Administrative convenience would suffice, as would the legislature's
possible conclusion that sex offenders who had been convicted of a
single offense and who had been discharged more than ten years
before posed less danger to the public.  The legislature could
reasonably conclude that, given the expectable difficulty in
identifying and locating offenders who had not been under state
supervision for more than ten years, and given the lesser degree of
danger that such offenders posed, it was not worth the effort to
include them in the initial registration and reporting requirements. 
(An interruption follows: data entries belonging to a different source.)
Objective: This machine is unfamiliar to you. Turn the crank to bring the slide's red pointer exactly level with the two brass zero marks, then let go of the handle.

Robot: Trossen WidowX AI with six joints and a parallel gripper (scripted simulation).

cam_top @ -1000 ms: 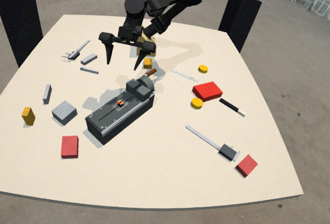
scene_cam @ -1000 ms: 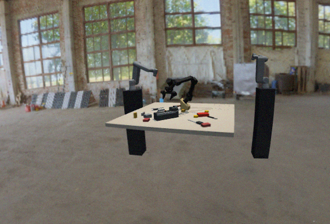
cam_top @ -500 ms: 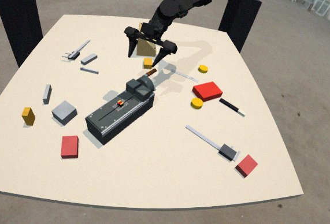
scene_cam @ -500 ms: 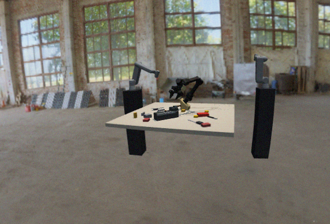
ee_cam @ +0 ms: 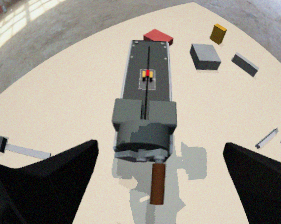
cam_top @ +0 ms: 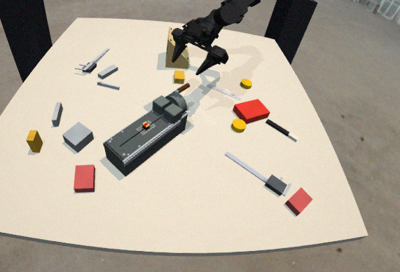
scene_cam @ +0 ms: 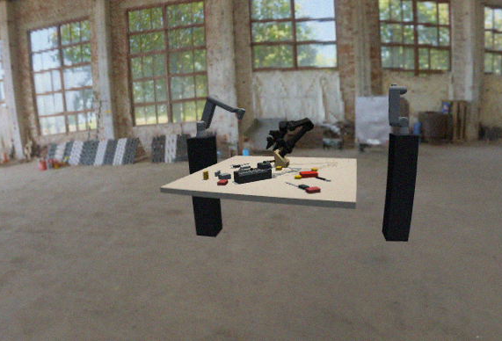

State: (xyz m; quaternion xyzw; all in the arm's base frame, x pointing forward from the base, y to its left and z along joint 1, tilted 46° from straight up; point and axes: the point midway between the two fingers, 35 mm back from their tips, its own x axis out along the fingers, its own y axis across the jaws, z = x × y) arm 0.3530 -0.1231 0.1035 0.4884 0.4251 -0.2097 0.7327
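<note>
Now: the crank 10 mm to the left of my gripper tip and 100 mm below it. Also, from my gripper tip: brown handle 20 mm behind, 10 mm to the left, 90 mm below; then grey bar 140 mm behind, 210 mm to the left, 200 mm below; then red pointer 120 mm ahead, 110 mm to the right, 120 mm below.
</note>
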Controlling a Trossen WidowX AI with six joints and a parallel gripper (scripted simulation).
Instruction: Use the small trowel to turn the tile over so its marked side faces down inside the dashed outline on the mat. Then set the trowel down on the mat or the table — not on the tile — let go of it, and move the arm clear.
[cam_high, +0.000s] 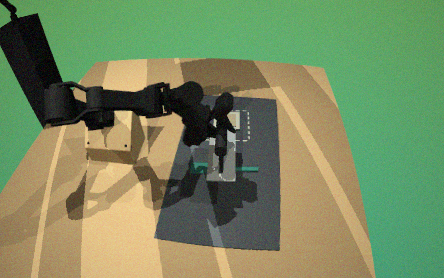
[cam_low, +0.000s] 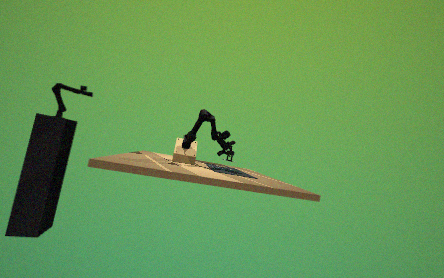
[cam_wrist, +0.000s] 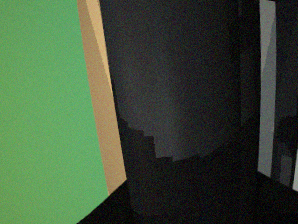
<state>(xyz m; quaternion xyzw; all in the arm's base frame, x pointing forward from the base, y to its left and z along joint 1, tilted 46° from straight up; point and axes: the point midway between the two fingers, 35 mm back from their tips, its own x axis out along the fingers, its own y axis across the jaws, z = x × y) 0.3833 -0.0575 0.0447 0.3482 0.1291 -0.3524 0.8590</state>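
Now: the teal trowel 130 mm below my gripper tip, 40 mm behind it and 20 mm to the right of it. The rest, counted from my gripper tip: cream tile 210 mm to the left, 130 mm below, 20 mm behind; then dark grey mat 150 mm below, 40 mm to the left, 10 mm behind.
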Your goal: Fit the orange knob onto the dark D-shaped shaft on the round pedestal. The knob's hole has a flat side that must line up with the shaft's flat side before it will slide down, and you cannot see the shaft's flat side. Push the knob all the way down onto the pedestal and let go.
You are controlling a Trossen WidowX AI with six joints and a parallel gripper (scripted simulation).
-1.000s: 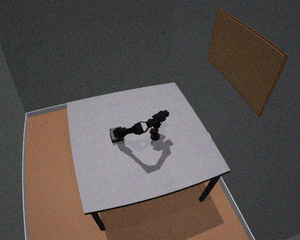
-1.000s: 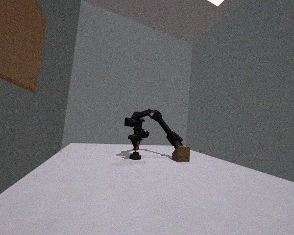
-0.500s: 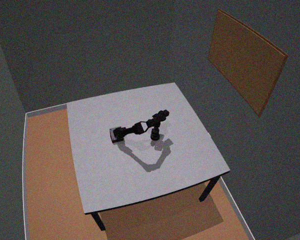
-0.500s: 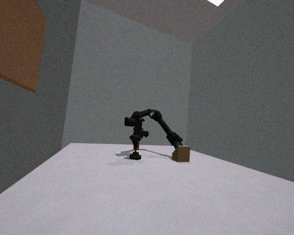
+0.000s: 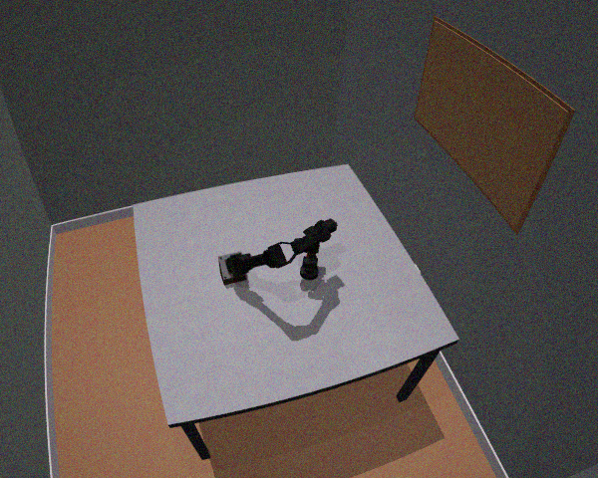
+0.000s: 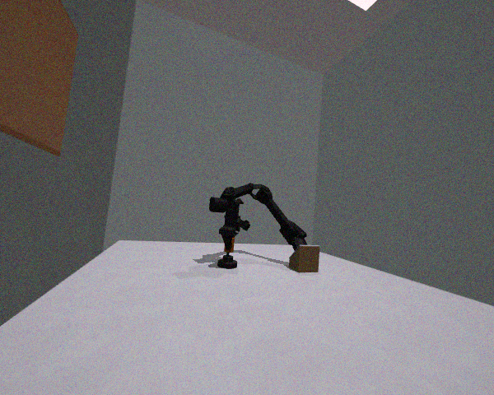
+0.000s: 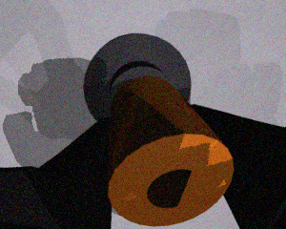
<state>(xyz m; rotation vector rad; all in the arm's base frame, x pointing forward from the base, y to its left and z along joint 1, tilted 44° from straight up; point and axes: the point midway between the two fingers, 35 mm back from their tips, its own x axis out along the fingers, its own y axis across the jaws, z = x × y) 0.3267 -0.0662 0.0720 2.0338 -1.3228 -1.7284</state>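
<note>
Right now the orange knob is 2 cm above my gripper tip. Round my gripper tip: pedestal (4 cm below).
</note>
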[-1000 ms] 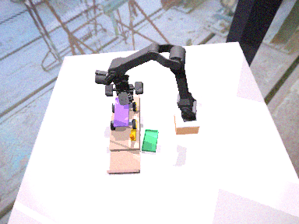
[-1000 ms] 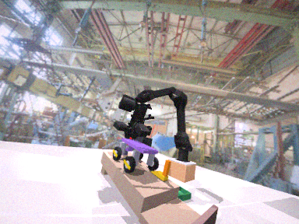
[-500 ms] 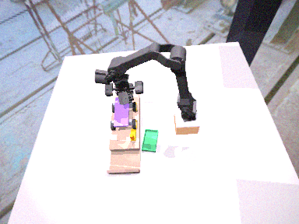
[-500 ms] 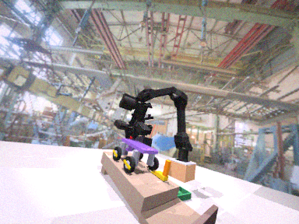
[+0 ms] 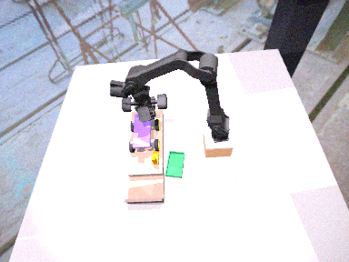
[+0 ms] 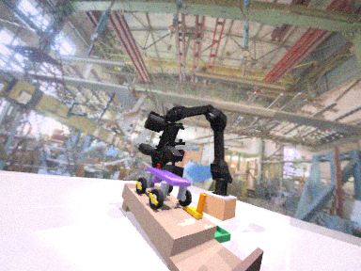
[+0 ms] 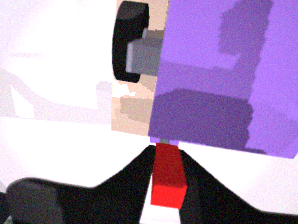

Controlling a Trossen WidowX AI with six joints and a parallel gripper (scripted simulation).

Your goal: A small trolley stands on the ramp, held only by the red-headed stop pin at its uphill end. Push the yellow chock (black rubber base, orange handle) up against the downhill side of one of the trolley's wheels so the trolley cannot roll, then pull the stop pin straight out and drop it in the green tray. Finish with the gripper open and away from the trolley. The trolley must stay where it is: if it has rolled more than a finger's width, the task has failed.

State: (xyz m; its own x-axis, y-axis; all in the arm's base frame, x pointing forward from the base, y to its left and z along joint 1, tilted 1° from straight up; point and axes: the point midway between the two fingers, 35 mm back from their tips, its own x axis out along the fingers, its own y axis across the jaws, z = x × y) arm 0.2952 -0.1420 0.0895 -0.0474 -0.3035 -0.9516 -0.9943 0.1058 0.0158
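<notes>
Right now the yellow chock is 200 mm to the left of my gripper tip and 60 mm below it. The rest, counted from my gripper tip: brown ramp 110 mm to the left, 100 mm below, 30 mm ahead; red-headed stop pin right at my gripper tip; purple trolley 100 mm to the left, 30 mm below, 30 mm ahead.
</notes>
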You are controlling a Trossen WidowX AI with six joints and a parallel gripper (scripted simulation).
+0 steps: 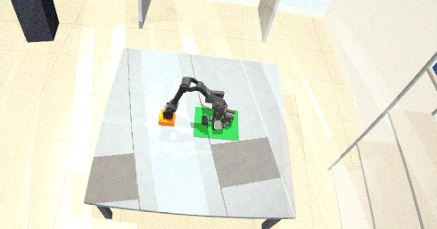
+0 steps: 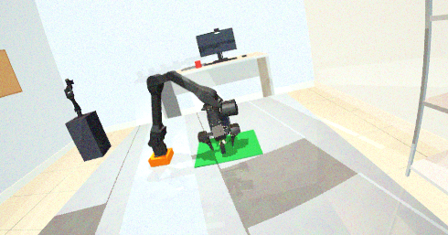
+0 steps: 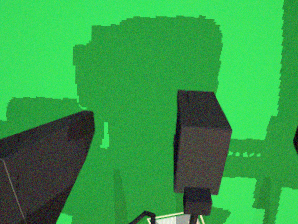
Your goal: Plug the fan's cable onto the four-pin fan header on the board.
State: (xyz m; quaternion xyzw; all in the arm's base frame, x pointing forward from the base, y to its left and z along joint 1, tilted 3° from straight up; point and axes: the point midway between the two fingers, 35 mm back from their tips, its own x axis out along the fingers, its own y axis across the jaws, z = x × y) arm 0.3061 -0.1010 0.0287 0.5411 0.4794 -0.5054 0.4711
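My gripper tip is now 20 mm short of the green circuit board, 50 mm to the right of it and 40 mm above it. Round my gripper tip: dark fan plug: 10 mm to the left; then fan: 30 mm ahead, 220 mm to the left, 30 mm above.
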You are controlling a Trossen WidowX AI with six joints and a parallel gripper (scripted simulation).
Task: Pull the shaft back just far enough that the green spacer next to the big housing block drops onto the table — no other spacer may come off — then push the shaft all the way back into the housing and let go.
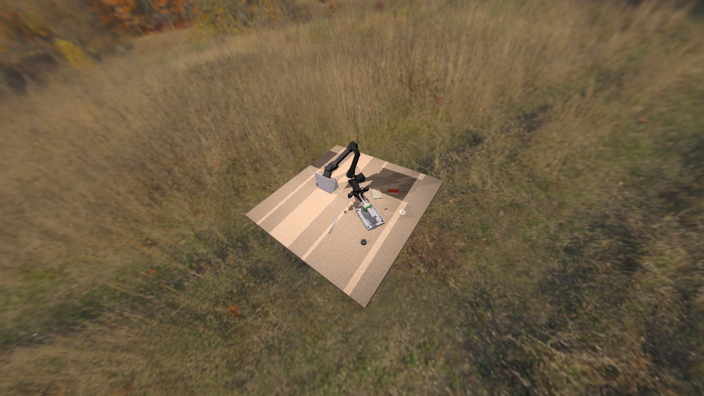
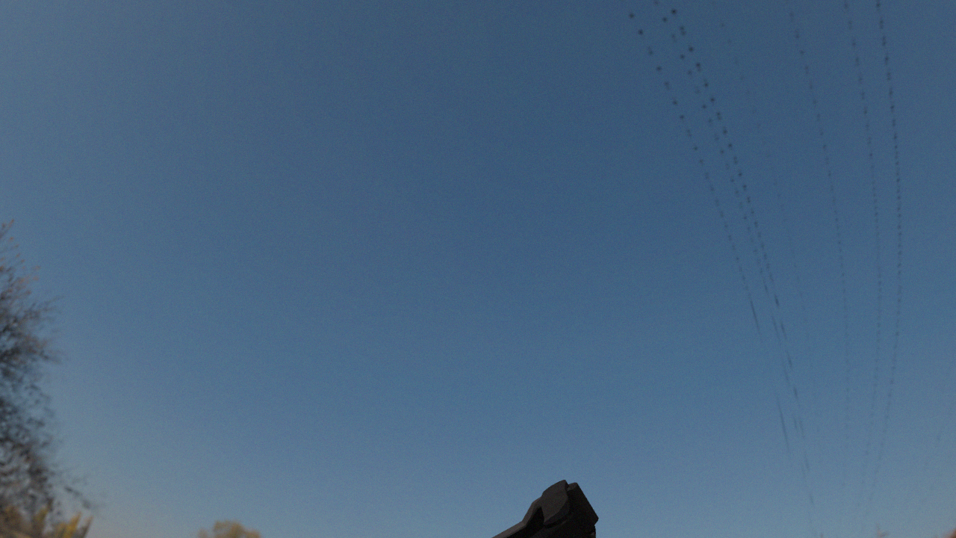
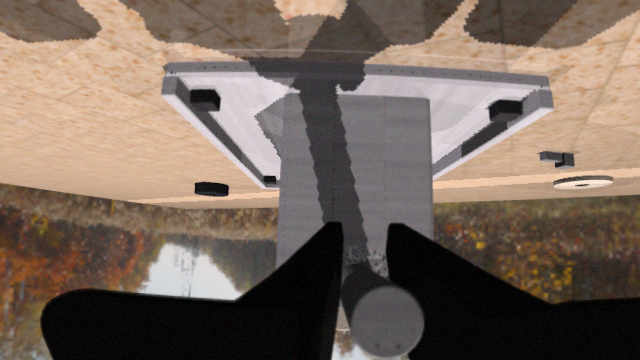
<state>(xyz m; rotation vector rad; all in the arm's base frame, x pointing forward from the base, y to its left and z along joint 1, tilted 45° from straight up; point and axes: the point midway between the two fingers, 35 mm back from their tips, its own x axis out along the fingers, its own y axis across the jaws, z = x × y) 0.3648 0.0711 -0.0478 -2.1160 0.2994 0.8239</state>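
Now: the shaft 4 cm ahead of my gripper tip, 2 cm to the right of it and 2 cm above it. From my gripper tip the other things lie so: black ring 21 cm ahead, 28 cm to the right, 6 cm below; then green spacer 9 cm ahead, 5 cm to the right, 2 cm above.
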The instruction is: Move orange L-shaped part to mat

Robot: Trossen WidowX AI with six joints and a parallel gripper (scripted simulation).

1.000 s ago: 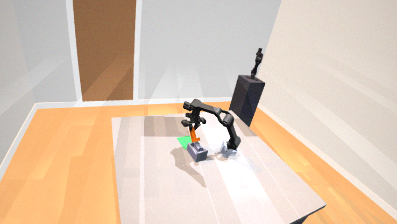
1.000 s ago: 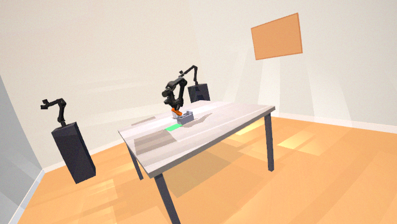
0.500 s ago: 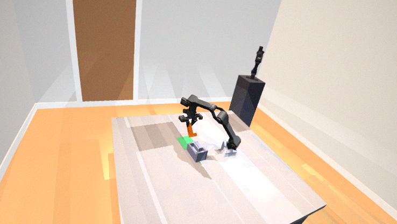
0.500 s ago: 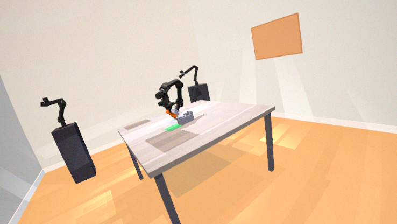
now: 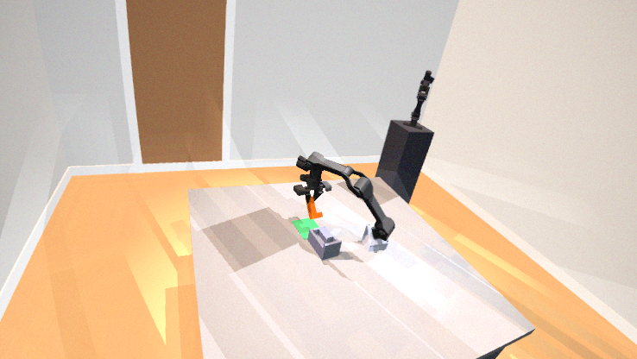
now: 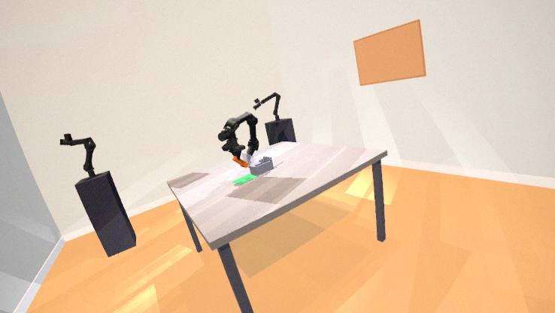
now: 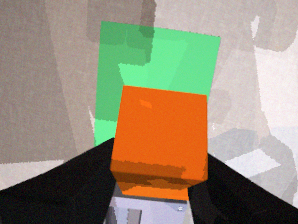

          For these reasons, we uphold the transitional provision
(SLA 1994, ch. 41, sec. 12) against Martin's equal protection
attack. 
          In sum:  The decision of the district court (dismissing
the charge of failure to register) is REVERSED.  The complaint is
reinstated, and this case is remanded to the district court for
further proceedings on that complaint. 



                            FOOTNOTES


Footnote 1:

     See SLA 1994, ch. 41. 


Footnote 2:

     See AS 12.63.010(d); AS 12.63.020(a). 


Footnote 3:

     AS 11.56.840(a).  


Footnote 4:

     986 P.2d 890 (Alaska App. 1999). 


Footnote 5:

     988 P.2d 109 (Alaska App. 1999).


Footnote 6:

     See City of Cleburne, Texas v. Cleburne Living Center, 473 U.S.
432, 441-42; 105 S.Ct. 3249, 3255; 87 L.Ed.2d 313 (1985); Alaska
Pacific Assurance Co. v. Brown, 687 P.2d 264, 269-270 (Alaska 1984). 


Footnote 7:

     985 P.2d 1007, 1017-18 (Alaska App. 1999).